Nesta quarta-feira (15), o ministro Flávio Dino, do Supremo Tribunal Federal (STF), determinou um prazo de 10 dias para que as presidências de todos os partidos prestem informações sobre “eventual definição, gestão, distribuição ou operacionalização de emendas”.
Qual o teor do pedido?
O despacho ocorreu na Arguição de Descumprimento de Preceito Fundamental (ADPF) 854, relatada por Dino, ratificando uma decisão do ministro “de 14 de julho de 2026 (Id. 3ee3570a), ressaltei que a proposição e a deliberação sobre emendas parlamentares constituem prerrogativas inerentes ao exercício do mandato parlamentar”.
A sentença instiga os presidentes de 21 partidos políticos a explicarem formalmente como realizam a gestão e a distribuição interna dessas emendas parlamentares. Solicitando as seguintes informações acerca da organização partidária interna:
- Se o presidente do partido “dispõe de cotas, reservas ou qualquer outro mecanismo de alocação de emendas parlamentares”;
- Havendo, qual é a “sua natureza, finalidade e abrangência”;
- Internamente, quem teria competência para autorizar e deliberar sobre sua utilização;
- Qual o lastro jurídico-normativo ou normativo dessa prática;
- Os instrumentos partidários que formalizam estes atos (normas, atas ou similares);
- Qual o procedimento efetuado pelas presidências para definição e destinação destes recursos de emendas parlamentares.
Origem do procedimento
ADPF 854 é uma ação movida para supostamente questionar o “esquema do orçamento secreto”, evocando transparência, rastreabilidade e critérios técnicos para a execução de emendas parlamentares.
Segundo o relator, “as informações ora requisitadas são relevantes para subsidiar a definição de providências eventualmente necessárias ao aperfeiçoamento dos mecanismos de transparência e rastreabilidade das emendas parlamentares (art. 163-A da CF), a fim de garantir o cumprimento das decisões do plenário do STF”.
Todavia, objetivamente, o procedimento termina por podar a discricionariedade na gestão das emendas parlamentares. Concluindo como mais um instrumento de intervenção do Estado na organização partidária. Sendo assim, ocorre um processo de completa ingerência e tutela sobre as organizações políticas.

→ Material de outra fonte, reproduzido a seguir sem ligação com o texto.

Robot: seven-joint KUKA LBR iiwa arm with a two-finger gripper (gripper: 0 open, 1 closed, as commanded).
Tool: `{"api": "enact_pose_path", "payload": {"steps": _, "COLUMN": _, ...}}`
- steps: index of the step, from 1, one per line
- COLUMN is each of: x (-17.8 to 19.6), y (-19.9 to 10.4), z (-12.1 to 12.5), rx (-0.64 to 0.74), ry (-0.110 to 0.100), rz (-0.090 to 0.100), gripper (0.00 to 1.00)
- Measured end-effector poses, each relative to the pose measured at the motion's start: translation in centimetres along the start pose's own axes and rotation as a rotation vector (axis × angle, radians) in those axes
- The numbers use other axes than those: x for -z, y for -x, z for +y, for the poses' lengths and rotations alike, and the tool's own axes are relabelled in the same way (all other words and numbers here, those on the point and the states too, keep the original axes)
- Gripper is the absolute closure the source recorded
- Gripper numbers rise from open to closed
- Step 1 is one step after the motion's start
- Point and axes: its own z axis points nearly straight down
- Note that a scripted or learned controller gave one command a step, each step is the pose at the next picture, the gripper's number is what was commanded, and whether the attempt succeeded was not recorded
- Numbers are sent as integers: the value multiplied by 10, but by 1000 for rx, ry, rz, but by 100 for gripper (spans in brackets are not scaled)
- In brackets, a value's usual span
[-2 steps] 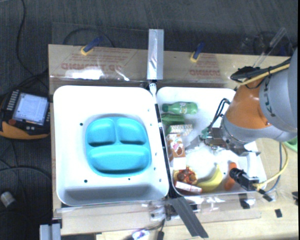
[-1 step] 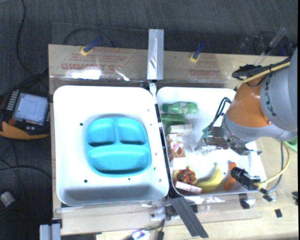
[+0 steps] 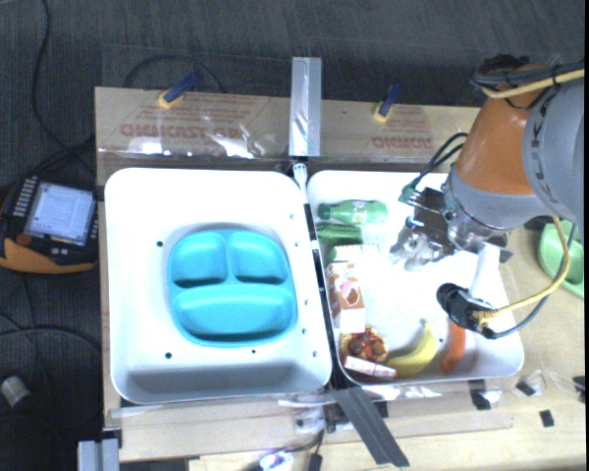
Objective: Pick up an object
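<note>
My gripper (image 3: 417,248) hangs over the upper middle of the right bin (image 3: 393,183), its metal fingers pointing down and left, with nothing seen between them. Left of it lies a green bottle (image 3: 350,213) at the bin's top left. A small carton with a red picture (image 3: 347,290) lies along the bin's left wall. At the bin's front sit a pack of red fruit (image 3: 364,344), a yellow banana (image 3: 412,353) and an orange carrot (image 3: 454,346).
The left bin (image 3: 137,263) holds a blue three-part tray (image 3: 233,285). A black cable plug (image 3: 457,305) hangs from the arm above the carrot. A green object (image 3: 560,248) sits outside the right bin. A hand-held device (image 3: 49,219) lies on the floor at left.
</note>
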Motion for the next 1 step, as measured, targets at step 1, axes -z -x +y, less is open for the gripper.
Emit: {"api": "enact_pose_path", "payload": {"steps": 1, "x": 62, "y": -34, "z": 48, "rx": -271, "ry": 1, "rz": -1, "gripper": 100}}
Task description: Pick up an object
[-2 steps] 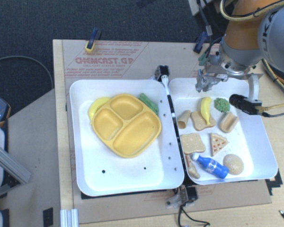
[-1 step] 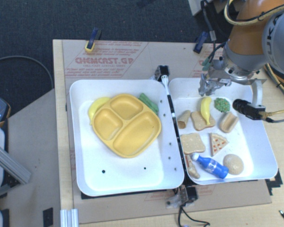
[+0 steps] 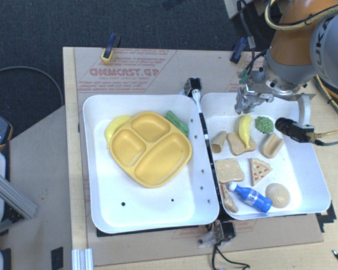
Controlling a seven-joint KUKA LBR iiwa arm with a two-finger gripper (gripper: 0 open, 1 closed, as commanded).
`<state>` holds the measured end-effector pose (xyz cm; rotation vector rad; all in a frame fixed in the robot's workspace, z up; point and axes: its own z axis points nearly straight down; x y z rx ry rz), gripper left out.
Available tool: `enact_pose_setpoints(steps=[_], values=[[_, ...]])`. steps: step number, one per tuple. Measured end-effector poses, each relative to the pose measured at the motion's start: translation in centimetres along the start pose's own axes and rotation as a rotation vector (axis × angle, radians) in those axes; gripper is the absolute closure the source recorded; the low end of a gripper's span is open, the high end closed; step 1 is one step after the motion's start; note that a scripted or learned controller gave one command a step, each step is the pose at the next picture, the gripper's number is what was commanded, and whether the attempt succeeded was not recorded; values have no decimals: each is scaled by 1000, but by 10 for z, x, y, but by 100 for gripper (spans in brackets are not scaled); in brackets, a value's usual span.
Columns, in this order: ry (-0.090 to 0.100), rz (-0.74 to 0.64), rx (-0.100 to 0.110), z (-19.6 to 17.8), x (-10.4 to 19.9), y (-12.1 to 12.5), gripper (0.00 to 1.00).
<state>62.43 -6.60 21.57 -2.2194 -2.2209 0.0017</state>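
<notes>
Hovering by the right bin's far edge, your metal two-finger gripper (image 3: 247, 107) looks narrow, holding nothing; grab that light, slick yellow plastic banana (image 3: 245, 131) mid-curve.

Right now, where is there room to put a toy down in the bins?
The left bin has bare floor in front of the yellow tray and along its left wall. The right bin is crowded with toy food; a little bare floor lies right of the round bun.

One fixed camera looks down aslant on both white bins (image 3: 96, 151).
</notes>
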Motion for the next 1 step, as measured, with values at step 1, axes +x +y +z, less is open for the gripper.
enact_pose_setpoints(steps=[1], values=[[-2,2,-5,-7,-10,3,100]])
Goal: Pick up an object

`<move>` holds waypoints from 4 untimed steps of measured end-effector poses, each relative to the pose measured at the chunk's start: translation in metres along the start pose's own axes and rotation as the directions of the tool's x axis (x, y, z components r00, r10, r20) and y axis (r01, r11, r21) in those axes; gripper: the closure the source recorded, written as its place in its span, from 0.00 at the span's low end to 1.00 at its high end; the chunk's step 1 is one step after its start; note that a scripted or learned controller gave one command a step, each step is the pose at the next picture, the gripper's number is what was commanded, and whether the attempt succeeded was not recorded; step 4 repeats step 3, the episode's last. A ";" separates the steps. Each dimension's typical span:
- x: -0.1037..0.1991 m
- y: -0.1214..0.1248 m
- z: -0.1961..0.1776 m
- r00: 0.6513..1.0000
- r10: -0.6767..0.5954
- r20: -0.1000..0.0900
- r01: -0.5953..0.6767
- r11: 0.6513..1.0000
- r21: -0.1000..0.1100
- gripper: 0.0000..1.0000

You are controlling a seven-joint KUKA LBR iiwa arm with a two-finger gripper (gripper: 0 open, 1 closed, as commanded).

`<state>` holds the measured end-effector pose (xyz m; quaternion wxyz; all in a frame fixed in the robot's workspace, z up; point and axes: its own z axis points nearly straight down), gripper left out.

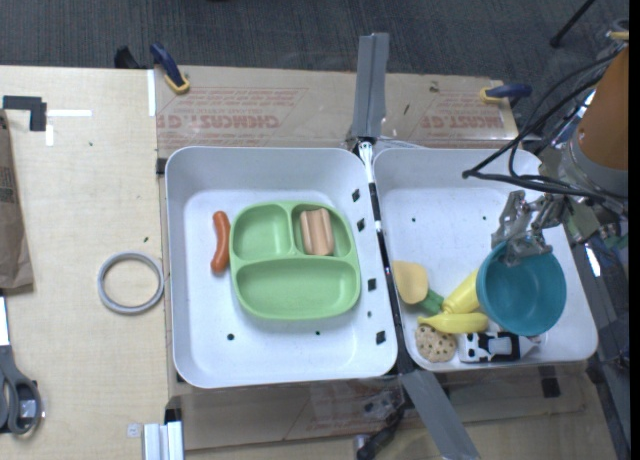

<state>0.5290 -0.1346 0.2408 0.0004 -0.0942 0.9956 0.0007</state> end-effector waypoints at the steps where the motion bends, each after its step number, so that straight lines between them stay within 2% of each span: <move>1: -0.022 -0.020 -0.105 0.970 -0.242 0.003 0.242 0.970 0.001 1.00; 2: -0.023 -0.020 -0.105 0.970 -0.243 0.003 0.243 0.970 0.001 0.00; 3: -0.077 0.012 -0.005 0.997 0.078 0.002 -0.078 0.997 0.001 0.00; 4: -0.077 0.012 -0.005 0.997 0.078 0.002 -0.078 0.997 0.001 0.00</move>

Há um tempo, permeia uma campanha de cruzada moral na imprensa contra as emendas parlamentares, uma frente da investida contrária à instituição da representação parlamentar. Com a agudização da crise política, há um movimento claro de intervenção do Poder Judiciário, sem qualquer representação popular, sobre os Poderes Executivo e Legislativo, que, em alguma medida, respondem aos interesses populares.
Essa manobra ficou evidente com a intervenção direta do Judiciário nas eleições e seus resultados. Com limitação de candidaturas, ingerências nas normas eleitorais, indiciamento de parlamentares, até a cassação de mandatos.
Neste momento, mais um elemento entra em cena, sendo que anteriormente já existia um rigoroso garrote no financeiro das agremiações políticas. O Estado pode excluir oposições do regime, limitar fontes de recursos e impor diferenças no repasse de verbas em quase 180 vezes, a exemplo dos repasses eleitorais de 2024 de R$ 615 milhões ao Partido dos Trabalhadores (PT) e de pouco mais de R$ 3 milhões ao Partido da Causa Operária (PCO).
Agora o jugo da ditadura do Judiciário pende sobre as emendas parlamentares, enquanto juízes recebem tranquilamente seus penduricalhos. Esta “regulamentação” sobre as verbas visa limitar limitar a ação dos partidos em um cenário político de crise do regime.
Um ato pelo direito do ilícito
A intervenção de um poder sobre outro é inconstitucional, e uma das atribuições do STF deveria ser zelar pela Constituição. Entretanto, vemos magistrados da mais alta corte, manifestando-se politicamente até fora de dos autos dos processos; e até mesmo passar por cima de um dos preceitos basilares da Constituição Federal de 88, a separação dos poderes.
A usurpação de atribuições dos outros poderes pelo Judiciário é o principal recurso que a burguesia tem para controlar a política no País. A prática em tela denuncia que existe uma verdadeira ditadura do Judiciário. Ainda assim, há ministros do Supremo sendo aclamados por parte da esquerda. Além de serem considerados heróis da democracia e caçadores de fascistas.
Legitimidade
Se é verdade que os poderes constitucionais emanam do povo, e os parlamentares do Legislativo foram eleitos com voto popular, somente ao povo caberia julgar os mandatos. Exclusivamente ao povo, em um mundo ideal, apenas aos eleitores os políticos deveriam prestar contas.
Qualquer coisa diferente disso leva à conclusão de que está havendo usurpação do poder popular e uma ditadura contrária aos interesses da maioria da população.